Par ces motifs, la Cour (septième chambre) dit pour droit :
1) La liberté d’établissement consacrée à l’article 49 TFUE doit être interprétée en ce sens que, s’agissant de déductions appliquées sur le montant brut d’un impôt grevant les dépôts effectués par les clients d’établissements de crédit ayant leur siège central ou des agences situés sur le territoire d’une région d’un État membre,
– elle s’oppose à une déduction de 200 000 euros appliquée sur le montant brut de cet impôt en faveur des établissements de crédit dont le siège social est situé sur le territoire de cette région ;
– elle ne s’oppose pas à des déductions appliquées sur le montant brut dudit impôt, de 5 000 euros par agence établie sur le territoire de ladite région, ce dernier montant étant porté à 7 500 euros pour toute agence située dans une commune de moins de 2 000 habitants, à moins que ces déductions n’entraînent, dans les faits, une discrimination fondée sur le lieu du siège des établissements de crédit concernés qui ne serait pas justifiée, ce qu’il incombe à la juridiction de renvoi de vérifier.
L’article 63, paragraphe 1, TFUE doit être interprété en ce sens que, s’agissant d’un impôt grevant les dépôts effectués par les clients d’établissements de crédit ayant leur siège central ou des agences situés sur le territoire d’une région d’un État membre, il s’oppose à des déductions du montant brut de cet impôt égales aux crédits, prêts et investissements destinés à des projets réalisés dans cette région, pour autant que ces déductions poursuivent un objectif de nature purement économique.

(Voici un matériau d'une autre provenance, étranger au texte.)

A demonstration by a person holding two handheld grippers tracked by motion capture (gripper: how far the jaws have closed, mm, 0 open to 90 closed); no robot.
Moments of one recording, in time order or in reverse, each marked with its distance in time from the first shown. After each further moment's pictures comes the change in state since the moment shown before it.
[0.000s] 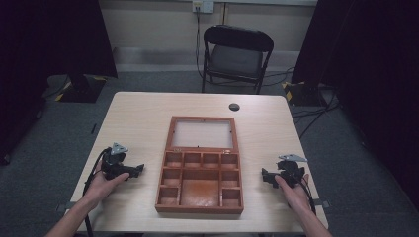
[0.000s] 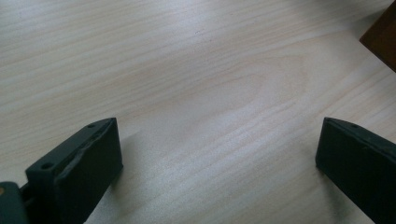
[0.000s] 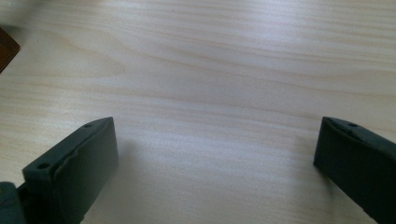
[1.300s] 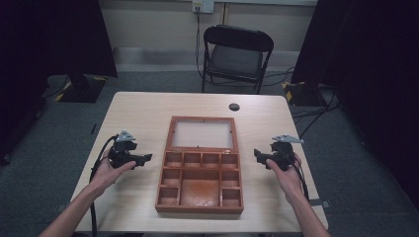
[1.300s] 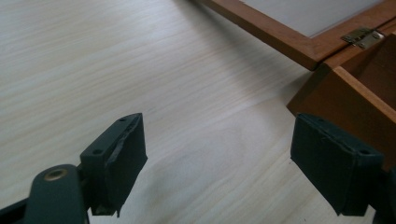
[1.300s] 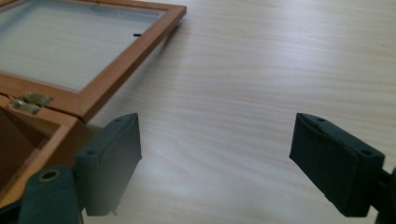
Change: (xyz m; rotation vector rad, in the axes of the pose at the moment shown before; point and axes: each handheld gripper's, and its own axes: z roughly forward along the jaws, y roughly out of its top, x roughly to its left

2) L’article 401 de la directive 2006/112/CE du Conseil, du 28 novembre 2006, relative au système commun de taxe sur la valeur ajoutée, doit être interprété en ce sens qu’il ne s’oppose pas à une législation nationale instituant un impôt dû par les établissements de crédit en raison de la détention de dépôts de clients, dont la base imposable correspond à la moyenne arithmétique du solde trimestriel de ces dépôts et qui ne peut être répercuté par le contribuable sur des tiers.